I have also setup another machine to share files on the network using Ubuntu Server, Samba and webmin.

Both these machine can be easily managed from my desk using a web browser and if needed an ssh terminal.

I have tried googling it, but can't seem to find a simple, preferably with screenshot tutorial on setting up a mail server with FreeBSD that can be remote managed via a web interface.
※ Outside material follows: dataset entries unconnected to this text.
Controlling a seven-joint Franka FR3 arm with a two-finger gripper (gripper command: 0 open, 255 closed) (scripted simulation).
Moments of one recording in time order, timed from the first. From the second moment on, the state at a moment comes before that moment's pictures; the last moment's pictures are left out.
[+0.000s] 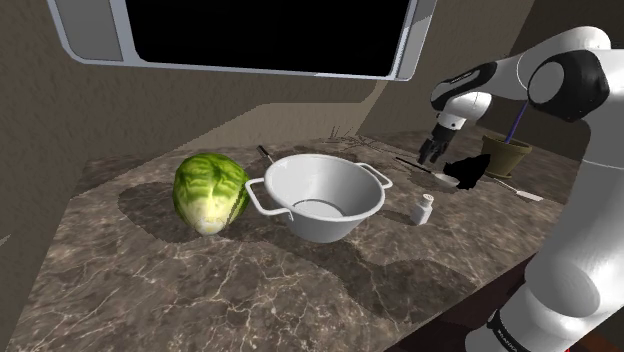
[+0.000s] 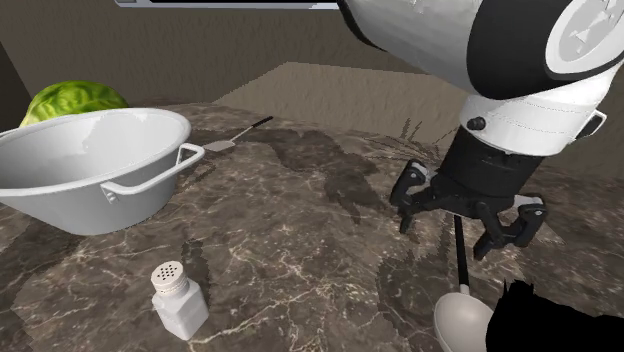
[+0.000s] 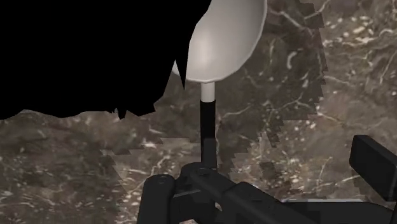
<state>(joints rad) -0.30 0.26 -0.46 -1.87 0.30 2.08 -0.78</state>
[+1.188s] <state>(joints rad) -0.38 0.46 -0.43 -1.74 0.43 2.13 -0.86</state>
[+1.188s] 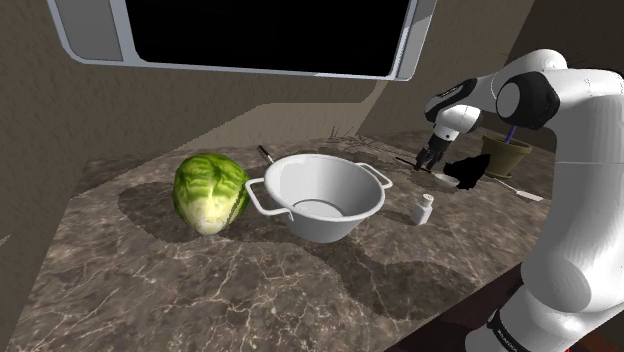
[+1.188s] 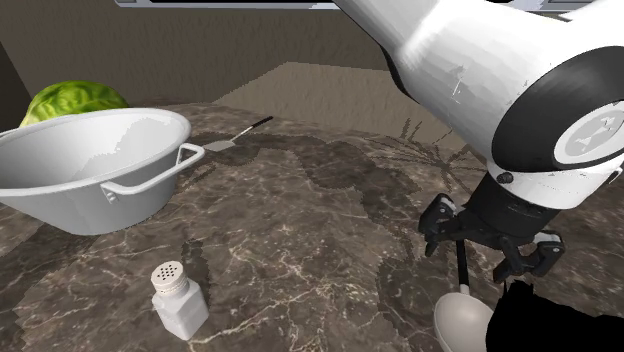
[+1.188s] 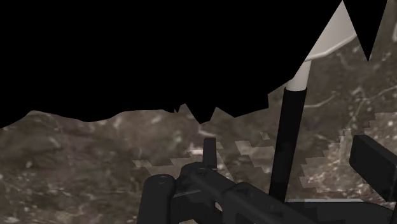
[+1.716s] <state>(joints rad) -0.39 0.46 -0.43 -1.74 0.43 2.13 -0.86</state>
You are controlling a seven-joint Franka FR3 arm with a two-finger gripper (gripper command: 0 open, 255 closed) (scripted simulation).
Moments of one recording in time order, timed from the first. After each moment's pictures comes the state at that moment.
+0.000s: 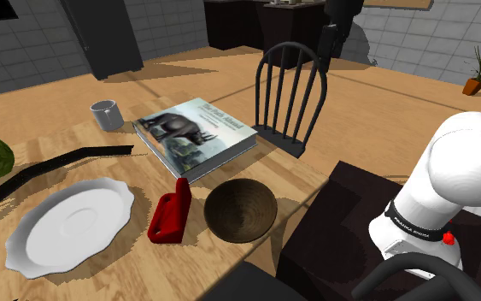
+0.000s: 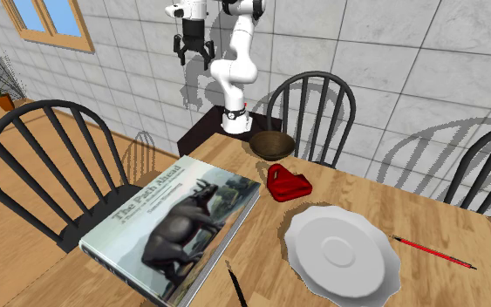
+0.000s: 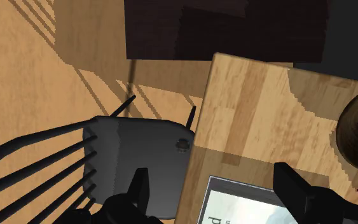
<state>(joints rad) -0.02 -0.76 0.00 -2.32 -0.11 1.60 -0.08</state>
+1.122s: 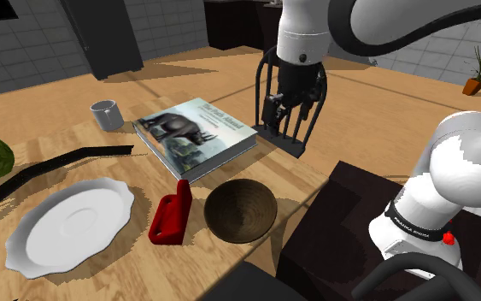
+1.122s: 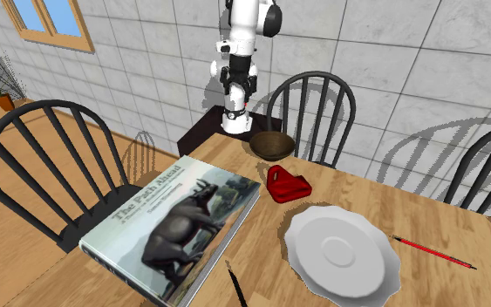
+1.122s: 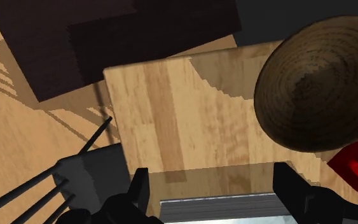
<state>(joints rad) 0.03 -0.71 0.36 -2.51 0.12 1.86 0.56</state>
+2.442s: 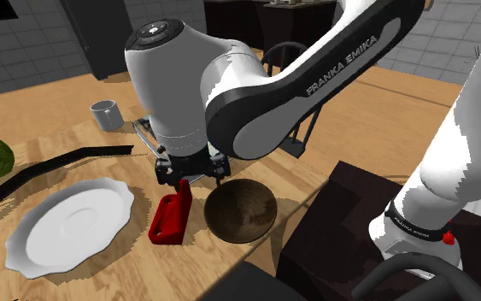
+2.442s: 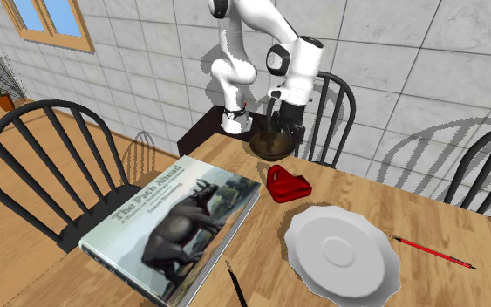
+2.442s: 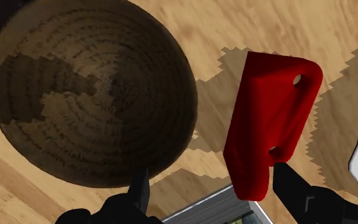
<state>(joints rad) -0.20 0.10 0.95 -2.09 -0.33 2.14 1.68</state>
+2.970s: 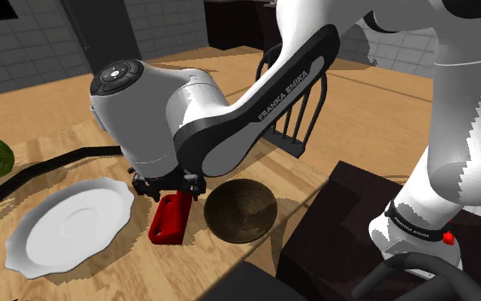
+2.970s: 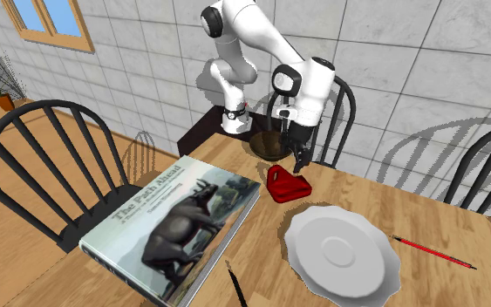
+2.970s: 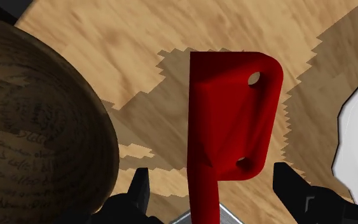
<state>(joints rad) -0.03 0.40 0.85 -1.89 -0.60 2.09 1.97</state>
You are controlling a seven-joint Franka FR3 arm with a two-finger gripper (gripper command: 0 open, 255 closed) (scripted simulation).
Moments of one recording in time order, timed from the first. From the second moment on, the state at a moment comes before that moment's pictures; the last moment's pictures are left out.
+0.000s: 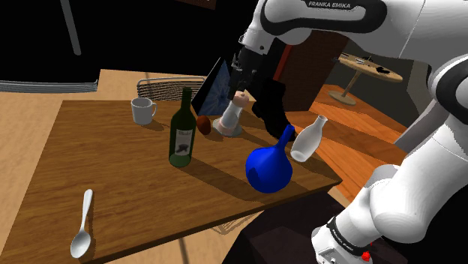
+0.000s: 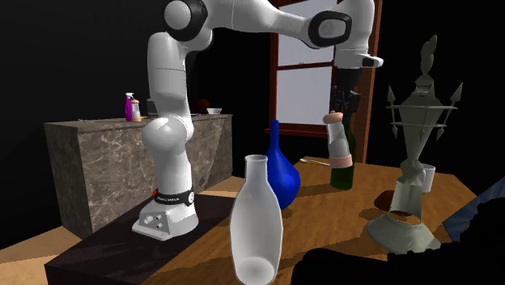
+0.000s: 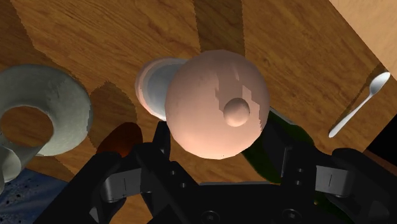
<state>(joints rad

Could someone please direct me to one...

The machine I'm going to use is an old 500Mhz, 256M, 8Gb PC that I just want to work as an internal mail server. People in my office cannot get it in their heads that email is not the way to send files around the office, so I'm partially giving in to their persistence in overloading our web/email server based in germany (we are in South Africa) so I don't want to install anything that I don't need, and since it will 100% internal I don't think I need it to be secure, so no firewall, spam etc... I'm thinking:

FreeBSD + Sendmail + Webmin

If it's possible to install webmin and do all the sendmail setup from there I would prefer that as I'm a little more familiar with webmail, and GUIs than with the terminal and text based config files

Thx


----------



## anomie (Feb 18, 2011)

Webmin is a good approach to this problem, and IIRC it has modules for sendmail, postfix, and qmail. (Maybe others, too.) 

Nevertheless: please get a good book on FreeBSD* and read about MTA operation and security before deploying this. Even if you're putting it on an internal network. (Remember that security threats come from both outside and inside.) 

---
* I don't know the author / publisher, and don't get paid to suggest that.


----------



## rusty (Feb 18, 2011)

Not on my FreeBSD box atm but I'm pretty sure this magazine is the issue with a decent mailserver howto. 
It may provide some usefyl details even though it's not based around Webmin.

Probably help if I actually posted a link to the magazine...
http://bsdmag.org/magazine/1627-bsds-and-solaris


----------



## aragon (Feb 20, 2011)

How about:

FreeBSD + Postfix + Postfixadmin


----------



## JaimeLopes (Feb 21, 2011)

*Thanks*

Thanks everyone, I will have a look at all of these options!


----------